The Ripple: From NASCAR to the Moon
GM's motorsports teams—NASCAR, Formula One—don't just use their tools. They co-develop them.
Every month, production and race teams sit down, share code, share models, share failures. The race teams push the limits; production tames them. The result? A tech transfer that's faster than any corporate memo.
The same AI models optimizing a NASCAR spoiler are now tuning thermal vents on lunar rovers. The same digital twin simulating an assembly line is prototyping the robotic welders building GM's next-gen EV battery packs.
Even defense contracts are benefiting—not because they want to make tanks look like cars, but because resilience is performance. When you can simulate a vehicle under extreme conditions and see failure points before hardware exists, you're not building cars. You're engineering confidence.
As Anderson puts it: "Virtualization isn't about checking our work after the fact. It's giving engineers a virtual environment where they can simultaneously optimize hardware and software—before the first bolt is tightened."
This convergence of AI, simulation, and physical engineering echoes across industries—from the AI-driven fusion of space and automotive tech to the photorealistic driving simulations powering next-gen autonomy, like Decart's Oasis 3 world model.
The Real Win: Time for Creativity
The biggest casualty of the old way? Creativity.
Engineers spent their days chasing down bugs, fixing interfaces, calibrating sensors, waiting for simulations, filling out reports. They weren't designing. They were maintaining.
Now? They're asking questions no one's ever asked before:
• "What if we made the frame lighter but the battery bigger?" • "What if the motor placement changed the center of gravity so much we could drop the suspension?" • "What if cabin layout wasn't optimized for comfort—but for emergency egress?"

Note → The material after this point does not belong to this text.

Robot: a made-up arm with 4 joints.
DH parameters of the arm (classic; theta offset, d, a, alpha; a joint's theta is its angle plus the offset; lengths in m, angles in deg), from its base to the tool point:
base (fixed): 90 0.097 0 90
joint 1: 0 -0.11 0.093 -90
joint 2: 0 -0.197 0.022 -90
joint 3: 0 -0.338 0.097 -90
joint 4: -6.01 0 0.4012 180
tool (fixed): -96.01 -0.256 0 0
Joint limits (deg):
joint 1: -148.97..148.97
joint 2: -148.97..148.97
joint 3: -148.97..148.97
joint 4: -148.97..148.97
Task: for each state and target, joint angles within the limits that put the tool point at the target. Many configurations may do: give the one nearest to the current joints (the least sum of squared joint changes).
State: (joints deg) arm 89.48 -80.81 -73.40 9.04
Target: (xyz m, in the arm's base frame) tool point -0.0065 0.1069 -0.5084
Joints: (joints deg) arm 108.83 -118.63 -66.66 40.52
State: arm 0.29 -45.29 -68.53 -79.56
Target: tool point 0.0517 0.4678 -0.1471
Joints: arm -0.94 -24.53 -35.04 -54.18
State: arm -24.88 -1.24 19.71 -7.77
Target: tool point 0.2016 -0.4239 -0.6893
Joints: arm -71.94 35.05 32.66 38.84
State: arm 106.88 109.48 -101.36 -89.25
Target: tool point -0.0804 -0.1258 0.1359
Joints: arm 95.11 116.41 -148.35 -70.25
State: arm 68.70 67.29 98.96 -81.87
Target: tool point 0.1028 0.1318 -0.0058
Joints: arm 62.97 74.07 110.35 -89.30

Fischer says it plainly: "It gives our engineers time back to dig deeper and be innovative in their creative designs, as opposed to doing repetitive tasks or that iterative grind."
That's the quiet revolution—not the one-minute FEA, not the digital twin, not even the AI. It's engineers being allowed to think again.

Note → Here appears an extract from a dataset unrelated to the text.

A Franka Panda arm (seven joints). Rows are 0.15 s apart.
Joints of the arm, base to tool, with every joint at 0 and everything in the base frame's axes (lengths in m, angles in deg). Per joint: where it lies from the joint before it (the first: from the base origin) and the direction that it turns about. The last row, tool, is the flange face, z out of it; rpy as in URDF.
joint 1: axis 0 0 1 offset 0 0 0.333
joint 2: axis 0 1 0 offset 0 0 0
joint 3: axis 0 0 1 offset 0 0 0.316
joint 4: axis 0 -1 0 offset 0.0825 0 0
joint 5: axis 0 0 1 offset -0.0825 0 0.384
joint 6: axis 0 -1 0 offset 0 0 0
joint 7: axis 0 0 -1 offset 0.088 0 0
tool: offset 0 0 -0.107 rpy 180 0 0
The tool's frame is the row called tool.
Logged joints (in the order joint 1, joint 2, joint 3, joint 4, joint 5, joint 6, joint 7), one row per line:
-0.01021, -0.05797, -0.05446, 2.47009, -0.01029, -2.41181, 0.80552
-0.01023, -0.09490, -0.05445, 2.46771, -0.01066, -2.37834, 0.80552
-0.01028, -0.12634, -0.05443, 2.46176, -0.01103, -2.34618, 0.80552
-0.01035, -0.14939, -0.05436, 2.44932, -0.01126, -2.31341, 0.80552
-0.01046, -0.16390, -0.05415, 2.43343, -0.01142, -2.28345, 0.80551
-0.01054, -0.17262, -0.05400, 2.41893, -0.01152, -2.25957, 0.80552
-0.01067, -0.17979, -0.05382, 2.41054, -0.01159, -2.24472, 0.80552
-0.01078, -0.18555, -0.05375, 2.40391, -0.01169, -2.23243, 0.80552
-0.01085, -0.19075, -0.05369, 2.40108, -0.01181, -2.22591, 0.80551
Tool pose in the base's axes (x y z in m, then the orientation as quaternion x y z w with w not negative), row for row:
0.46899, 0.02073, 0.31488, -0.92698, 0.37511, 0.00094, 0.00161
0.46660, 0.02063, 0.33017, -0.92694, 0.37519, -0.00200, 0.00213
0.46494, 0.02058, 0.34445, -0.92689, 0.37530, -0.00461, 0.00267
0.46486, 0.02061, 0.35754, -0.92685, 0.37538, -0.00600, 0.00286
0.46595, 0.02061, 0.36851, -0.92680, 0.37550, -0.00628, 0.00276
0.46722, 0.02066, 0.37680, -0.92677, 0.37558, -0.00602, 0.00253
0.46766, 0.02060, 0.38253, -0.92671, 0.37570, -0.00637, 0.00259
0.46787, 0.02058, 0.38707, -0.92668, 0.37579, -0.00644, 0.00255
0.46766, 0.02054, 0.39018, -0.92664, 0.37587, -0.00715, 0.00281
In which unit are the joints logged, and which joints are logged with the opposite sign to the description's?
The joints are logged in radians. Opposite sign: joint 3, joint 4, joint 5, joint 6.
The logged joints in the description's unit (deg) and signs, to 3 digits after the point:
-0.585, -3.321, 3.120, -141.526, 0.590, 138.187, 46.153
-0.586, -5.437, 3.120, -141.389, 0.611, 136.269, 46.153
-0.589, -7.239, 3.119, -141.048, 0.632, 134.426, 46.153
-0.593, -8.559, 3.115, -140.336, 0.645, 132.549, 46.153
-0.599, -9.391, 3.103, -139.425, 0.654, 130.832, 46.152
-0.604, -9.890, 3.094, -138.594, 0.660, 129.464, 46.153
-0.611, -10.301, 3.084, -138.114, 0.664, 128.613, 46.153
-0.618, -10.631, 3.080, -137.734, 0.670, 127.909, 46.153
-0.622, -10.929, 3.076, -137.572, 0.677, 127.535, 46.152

Not guess. Not iterate. Think.
The Third Epoch Isn't About Speed. It's About Scale of Thought.
We used to think of engineering as a craft.

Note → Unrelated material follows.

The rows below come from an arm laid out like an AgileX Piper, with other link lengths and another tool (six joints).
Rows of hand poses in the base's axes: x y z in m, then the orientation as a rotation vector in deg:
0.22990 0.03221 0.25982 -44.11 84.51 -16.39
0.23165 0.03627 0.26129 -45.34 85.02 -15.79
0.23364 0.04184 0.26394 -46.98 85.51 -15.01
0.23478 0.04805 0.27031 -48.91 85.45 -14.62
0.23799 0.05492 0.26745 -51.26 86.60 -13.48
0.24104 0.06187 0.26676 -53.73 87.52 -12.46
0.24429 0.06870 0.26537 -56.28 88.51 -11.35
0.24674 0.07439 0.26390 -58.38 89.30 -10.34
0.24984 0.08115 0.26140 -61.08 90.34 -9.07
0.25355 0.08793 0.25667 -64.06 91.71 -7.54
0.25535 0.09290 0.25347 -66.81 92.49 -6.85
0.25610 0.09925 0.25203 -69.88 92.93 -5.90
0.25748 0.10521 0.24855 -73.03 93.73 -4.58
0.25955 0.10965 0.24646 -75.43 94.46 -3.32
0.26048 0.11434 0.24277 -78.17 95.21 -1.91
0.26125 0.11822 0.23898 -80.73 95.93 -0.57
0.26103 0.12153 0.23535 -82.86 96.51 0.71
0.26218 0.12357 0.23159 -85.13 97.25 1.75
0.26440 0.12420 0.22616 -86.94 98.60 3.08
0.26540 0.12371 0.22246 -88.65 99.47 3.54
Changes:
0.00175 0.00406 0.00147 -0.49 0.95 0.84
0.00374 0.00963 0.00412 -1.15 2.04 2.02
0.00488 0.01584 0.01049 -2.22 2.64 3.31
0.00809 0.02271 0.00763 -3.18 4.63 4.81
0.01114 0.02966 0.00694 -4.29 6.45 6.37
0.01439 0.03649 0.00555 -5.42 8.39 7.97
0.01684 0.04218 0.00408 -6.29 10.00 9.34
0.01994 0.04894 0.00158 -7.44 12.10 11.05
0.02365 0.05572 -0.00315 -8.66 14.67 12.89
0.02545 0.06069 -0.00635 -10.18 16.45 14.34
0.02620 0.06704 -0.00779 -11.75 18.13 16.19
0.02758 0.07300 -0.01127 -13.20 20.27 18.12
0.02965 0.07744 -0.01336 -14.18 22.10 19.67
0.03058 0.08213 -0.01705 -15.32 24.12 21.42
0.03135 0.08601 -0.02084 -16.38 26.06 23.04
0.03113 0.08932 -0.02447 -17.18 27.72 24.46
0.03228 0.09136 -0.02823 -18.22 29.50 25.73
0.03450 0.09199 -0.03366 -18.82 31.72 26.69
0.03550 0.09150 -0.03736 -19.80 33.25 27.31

Now we see it as a science of possibility.
The first epoch: guess.
The second: simulate.
The third: explore.
GM didn't just make things faster. They made thinking faster.
And that's not just a technical win—it's human. For the first time in centuries, engineers aren't fighting the system. They're using it to imagine what comes next.
And that? That's not marginally feasible. That's inevitable.